Menurutnya, kenaikan tersebut dipicu berkurangnya pasokan dari daerah pemasok dalam beberapa hari terakhir.
"Kenaikan harga cabai merah dipengaruhi oleh pasokan yang sedikit berkurang dari daerah pemasok. Meski begitu, stok cabai masih tersedia dan kebutuhan pembeli tetap bisa dipenuhi," ujarnya.
Berbeda dengan cabai, harga bawang merah dan bawang putih justru mengalami penurunan. Kedua komoditas tersebut kini dijual seharga Rp35.000 per kilogram sehingga mendorong peningkatan minat beli masyarakat.
"Sekarang harga bawang merah dan bawang putih turun menjadi Rp35.000 per kilogram. Dengan harga yang lebih terjangkau, pembeli biasanya membeli dalam jumlah lebih banyak untuk persediaan di rumah," katanya.
Minta menilai fluktuasi harga merupakan hal yang lazim terjadi pada komoditas hortikultura karena sangat dipengaruhi kondisi pasokan dari sentra produksi. Selama distribusi tetap lancar, harga diperkirakan akan kembali stabil dalam waktu dekat.

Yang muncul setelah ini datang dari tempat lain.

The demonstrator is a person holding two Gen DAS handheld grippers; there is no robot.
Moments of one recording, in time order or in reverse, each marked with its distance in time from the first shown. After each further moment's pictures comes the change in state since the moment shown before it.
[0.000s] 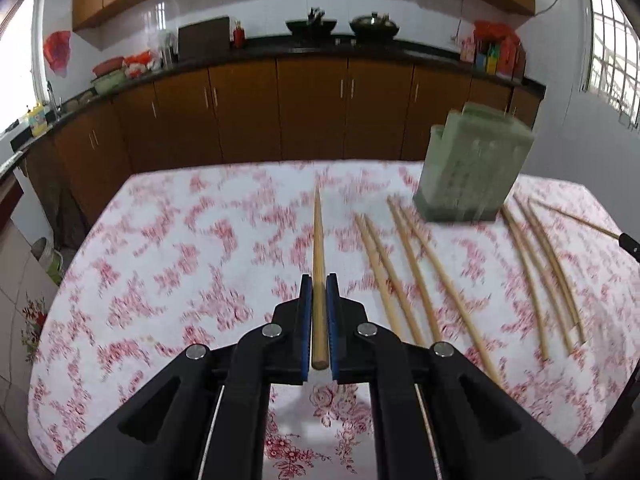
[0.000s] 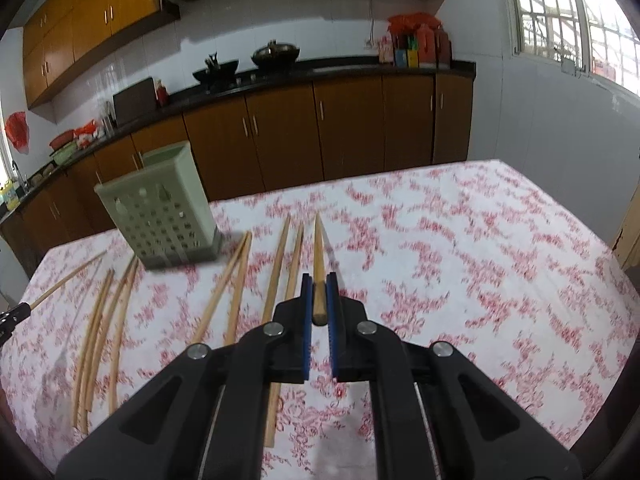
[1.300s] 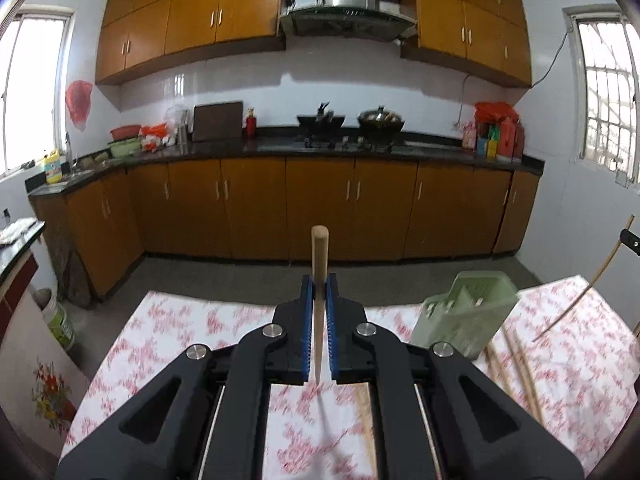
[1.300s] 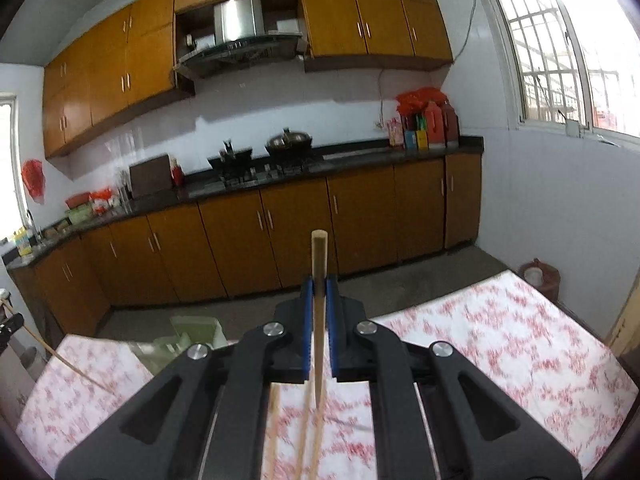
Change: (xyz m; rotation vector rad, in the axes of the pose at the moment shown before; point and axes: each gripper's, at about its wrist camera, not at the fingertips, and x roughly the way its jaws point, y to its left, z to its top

Meski terjadi perubahan harga, aktivitas jual beli di Pasar Sail tetap berjalan normal. Pedagang masih mampu memenuhi kebutuhan konsumen karena stok cabai maupun bawang tersedia dalam jumlah yang cukup.
Di sisi konsumen, kenaikan harga cabai mulai mendorong masyarakat menyesuaikan pola belanja.
Salah seorang pembeli, Yanti (42), mengaku mengurangi pembelian cabai merah untuk menekan pengeluaran rumah tangga. Namun, turunnya harga bawang membantu menjaga keseimbangan biaya belanja.
"Kalau cabai memang naik, jadi kami mengurangi jumlah pembelian. Syukurnya harga bawang turun, jadi masih bisa menyeimbangkan pengeluaran belanja dapur," ujarnya.
Yanti berharap harga bumbu dapur dapat kembali stabil sehingga daya beli masyarakat tetap terjaga. Ia juga berharap pasokan dari daerah pemasok terus berjalan lancar agar fluktuasi harga tidak berlangsung dalam waktu lama.
Sementara itu, para pedagang optimistis kondisi pasar tetap kondusif karena distribusi berbagai komoditas masih berjalan baik. Dengan pasokan yang terjaga, mereka berharap kenaikan harga cabai hanya bersifat sementara dan segera kembali normal.